Что-то подсказывало мне: она говорит правду. Майлин говорила что-то ещё, но всё это уже не имело значения, и я ничего не понимал, будто она говорила на другом языке.

Нет тела! Эта мысль билась в моей голове, звучала громче и громче, пока я не завизжал в том же ритме. В голове звучали только удары, и я ничего не понимал. Теперь Майлин смотрела не в пространство, а на меня, и мне казалось, что она пытается добраться сквозь этот грохот до моего мозга. Но ничего не действовало. Я не Крип Борланд и никогда не буду им снова, я — Джорт!

Я слышал звуки и видел Майлин сквозь красный туман — её большие глаза, шевелящиеся губы. Её команды доносились откуда-то издалека, заглушаемые грохотом. Я был Джортом, я был смертью, я — охотник…

Затем я пошёл по следу, обнаруженному в кустах у реки. Свежий сильный запах наполнил мои ноздри. Убить… Только ради убийства стоит ещё немного пожить. Нельзя быть беспечным, барск коварен… барск…

Зверь с вековой хитростью владел моим мозгом. Пусть Джорт будет полностью Джортом. Я отогнал, спрятал как ненужные остатки то, что когда-то было человеком, и следил за выходом зверя на его извечное дело — охоту. Я различал три разных запаха, смешанные вместе. Не казы — эти люди шли пешком, и вокруг одного распространялся тошнотворный запах, говоривший о повреждении тела. Трое направлялись к холмам. Их можно выследить, но для этого потребуется хитрость. Туда носом, сюда носом, следить издали за всем, что может оказаться засадой. Возможно, человеческая хитрость всё ещё сочеталась во мне со звериной.

Похоже, они не смогли подняться по более крутым склонам. Вероятно, раненому было трудно идти, потому что перед его следами отпечатались следы более лёгкие.
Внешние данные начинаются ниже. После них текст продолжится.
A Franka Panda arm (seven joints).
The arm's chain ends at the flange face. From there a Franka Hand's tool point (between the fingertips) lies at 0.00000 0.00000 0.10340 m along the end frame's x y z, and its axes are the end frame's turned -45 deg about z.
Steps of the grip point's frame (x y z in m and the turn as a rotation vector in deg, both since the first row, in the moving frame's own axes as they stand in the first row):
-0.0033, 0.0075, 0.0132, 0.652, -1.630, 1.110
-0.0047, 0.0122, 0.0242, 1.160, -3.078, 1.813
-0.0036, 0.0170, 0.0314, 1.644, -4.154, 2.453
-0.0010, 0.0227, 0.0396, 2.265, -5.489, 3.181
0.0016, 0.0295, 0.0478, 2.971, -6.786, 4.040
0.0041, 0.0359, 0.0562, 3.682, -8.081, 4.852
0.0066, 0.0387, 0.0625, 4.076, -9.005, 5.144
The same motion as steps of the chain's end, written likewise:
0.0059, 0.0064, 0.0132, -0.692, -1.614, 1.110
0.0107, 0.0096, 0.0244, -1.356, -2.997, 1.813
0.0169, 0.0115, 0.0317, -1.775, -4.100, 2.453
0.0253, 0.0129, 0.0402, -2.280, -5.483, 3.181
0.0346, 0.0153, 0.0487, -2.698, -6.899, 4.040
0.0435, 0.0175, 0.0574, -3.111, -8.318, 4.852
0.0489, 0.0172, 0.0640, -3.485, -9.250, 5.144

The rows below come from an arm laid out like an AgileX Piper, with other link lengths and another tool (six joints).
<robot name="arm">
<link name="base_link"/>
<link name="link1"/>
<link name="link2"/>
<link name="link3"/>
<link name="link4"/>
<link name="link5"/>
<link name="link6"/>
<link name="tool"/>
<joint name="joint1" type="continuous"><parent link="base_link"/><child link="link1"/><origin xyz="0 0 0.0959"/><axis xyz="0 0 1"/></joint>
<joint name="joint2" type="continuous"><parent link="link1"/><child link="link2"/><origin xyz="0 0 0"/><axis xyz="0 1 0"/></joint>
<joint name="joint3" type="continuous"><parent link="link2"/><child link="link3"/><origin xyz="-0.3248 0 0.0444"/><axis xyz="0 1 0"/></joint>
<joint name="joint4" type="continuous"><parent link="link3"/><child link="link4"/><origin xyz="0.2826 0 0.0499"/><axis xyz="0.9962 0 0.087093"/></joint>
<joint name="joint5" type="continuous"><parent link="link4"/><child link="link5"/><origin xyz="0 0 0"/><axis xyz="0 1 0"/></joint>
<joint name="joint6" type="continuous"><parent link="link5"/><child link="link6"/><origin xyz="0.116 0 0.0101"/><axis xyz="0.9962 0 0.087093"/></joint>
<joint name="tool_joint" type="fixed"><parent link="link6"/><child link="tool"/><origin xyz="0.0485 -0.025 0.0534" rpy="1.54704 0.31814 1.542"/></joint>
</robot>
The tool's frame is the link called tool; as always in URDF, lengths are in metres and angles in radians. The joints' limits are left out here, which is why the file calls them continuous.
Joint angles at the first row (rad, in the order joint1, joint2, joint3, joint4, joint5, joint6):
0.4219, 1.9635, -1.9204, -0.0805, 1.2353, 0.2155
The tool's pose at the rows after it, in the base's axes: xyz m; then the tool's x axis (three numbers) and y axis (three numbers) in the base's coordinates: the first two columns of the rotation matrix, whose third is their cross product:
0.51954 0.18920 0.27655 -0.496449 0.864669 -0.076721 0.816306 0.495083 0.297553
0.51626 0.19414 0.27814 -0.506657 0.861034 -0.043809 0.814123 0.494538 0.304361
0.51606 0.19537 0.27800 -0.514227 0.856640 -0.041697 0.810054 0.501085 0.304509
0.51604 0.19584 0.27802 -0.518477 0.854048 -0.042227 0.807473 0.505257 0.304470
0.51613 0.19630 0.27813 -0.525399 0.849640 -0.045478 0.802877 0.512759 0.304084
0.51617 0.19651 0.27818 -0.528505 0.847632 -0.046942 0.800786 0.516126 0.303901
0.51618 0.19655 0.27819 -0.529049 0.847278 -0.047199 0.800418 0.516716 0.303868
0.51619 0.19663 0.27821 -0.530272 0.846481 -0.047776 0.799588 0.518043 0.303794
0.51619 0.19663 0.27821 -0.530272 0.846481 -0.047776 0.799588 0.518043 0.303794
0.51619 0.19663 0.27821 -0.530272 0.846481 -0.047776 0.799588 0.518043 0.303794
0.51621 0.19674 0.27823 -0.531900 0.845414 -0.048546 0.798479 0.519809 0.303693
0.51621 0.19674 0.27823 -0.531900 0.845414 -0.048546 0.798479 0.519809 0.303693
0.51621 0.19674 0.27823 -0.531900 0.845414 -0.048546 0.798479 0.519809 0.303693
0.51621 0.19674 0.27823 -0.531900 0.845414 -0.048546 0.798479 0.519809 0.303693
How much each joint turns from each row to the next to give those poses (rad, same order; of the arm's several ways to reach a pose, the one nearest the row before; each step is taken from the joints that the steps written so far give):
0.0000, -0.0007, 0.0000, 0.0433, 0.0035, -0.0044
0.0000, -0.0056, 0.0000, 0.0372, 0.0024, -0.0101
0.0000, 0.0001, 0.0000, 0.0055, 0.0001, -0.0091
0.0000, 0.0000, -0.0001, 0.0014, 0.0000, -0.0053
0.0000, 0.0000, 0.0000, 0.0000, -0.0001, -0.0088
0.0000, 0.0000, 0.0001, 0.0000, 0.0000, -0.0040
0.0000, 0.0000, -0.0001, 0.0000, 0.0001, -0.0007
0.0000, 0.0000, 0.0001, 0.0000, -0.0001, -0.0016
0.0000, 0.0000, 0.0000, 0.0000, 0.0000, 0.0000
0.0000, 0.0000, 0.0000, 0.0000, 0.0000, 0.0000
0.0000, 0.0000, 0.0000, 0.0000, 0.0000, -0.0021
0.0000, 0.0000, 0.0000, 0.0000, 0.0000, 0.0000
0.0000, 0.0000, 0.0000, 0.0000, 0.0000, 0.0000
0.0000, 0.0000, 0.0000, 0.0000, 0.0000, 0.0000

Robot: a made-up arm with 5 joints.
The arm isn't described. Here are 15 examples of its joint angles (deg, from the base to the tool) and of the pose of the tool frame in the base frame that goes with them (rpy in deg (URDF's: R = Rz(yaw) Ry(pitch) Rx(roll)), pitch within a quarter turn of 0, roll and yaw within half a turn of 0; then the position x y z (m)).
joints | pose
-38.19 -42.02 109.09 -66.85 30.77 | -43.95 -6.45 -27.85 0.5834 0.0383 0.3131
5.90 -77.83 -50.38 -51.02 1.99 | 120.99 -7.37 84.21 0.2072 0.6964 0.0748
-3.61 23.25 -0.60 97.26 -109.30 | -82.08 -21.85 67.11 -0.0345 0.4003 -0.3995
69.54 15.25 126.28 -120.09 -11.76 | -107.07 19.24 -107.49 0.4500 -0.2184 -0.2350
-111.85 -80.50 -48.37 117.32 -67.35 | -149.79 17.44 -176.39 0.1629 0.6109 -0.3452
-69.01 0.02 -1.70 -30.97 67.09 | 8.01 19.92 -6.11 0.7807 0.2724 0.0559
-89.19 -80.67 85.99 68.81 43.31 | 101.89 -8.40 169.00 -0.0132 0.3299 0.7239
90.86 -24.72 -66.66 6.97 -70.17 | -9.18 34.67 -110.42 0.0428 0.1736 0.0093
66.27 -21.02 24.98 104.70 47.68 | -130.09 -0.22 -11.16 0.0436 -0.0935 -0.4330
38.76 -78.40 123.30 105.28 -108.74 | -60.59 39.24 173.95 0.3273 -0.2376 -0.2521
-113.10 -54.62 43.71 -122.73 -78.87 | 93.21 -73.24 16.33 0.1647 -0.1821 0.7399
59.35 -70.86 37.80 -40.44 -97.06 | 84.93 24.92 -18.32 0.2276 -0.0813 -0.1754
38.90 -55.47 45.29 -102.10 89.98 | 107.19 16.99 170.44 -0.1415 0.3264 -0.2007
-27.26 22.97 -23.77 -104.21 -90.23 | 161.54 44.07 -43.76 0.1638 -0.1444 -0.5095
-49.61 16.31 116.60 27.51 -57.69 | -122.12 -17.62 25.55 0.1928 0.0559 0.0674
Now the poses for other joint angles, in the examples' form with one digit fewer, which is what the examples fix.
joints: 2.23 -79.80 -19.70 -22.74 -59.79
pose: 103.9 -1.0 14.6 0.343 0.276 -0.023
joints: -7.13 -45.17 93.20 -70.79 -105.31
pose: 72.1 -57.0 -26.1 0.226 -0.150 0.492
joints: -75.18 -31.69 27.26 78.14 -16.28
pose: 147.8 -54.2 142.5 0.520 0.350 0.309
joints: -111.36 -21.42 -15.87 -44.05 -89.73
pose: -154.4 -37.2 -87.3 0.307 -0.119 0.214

Я нашёл место, где они останавливались. Там виднелись окровавленные тряпки, которые я пренебрежительно обнюхал. Однако люди упорно шли вперёд, к границам земель Осколда. Я бежал по следу захватчиков, ни на секунду не допуская, что у меня отнимут добычу.

Что-то постоянно пыталось коснуться моего разума откуда-то издалека, хотя я и поставил барьер против этого, отказавшись открываться зову. Я был Джортом, а Джорт охотился — и это было единственной реальностью.

Всё выше и выше… Я добежал до места, где были срублены два молодых деревца, и затем уже шёл по следу только двоих людей. Они несли третьего, их шаг замедлился.

Войдя в овраг между крутыми склонами, я рванулся вперёд, потому что подумал, что моя дичь может остаться внизу на ночлег, но не понёсся наугад, а пополз от одного укрытия к другому. Я не тыкался носом ни во что пахнущее, памятуя о трюке, сыгранном со мной разведчиком.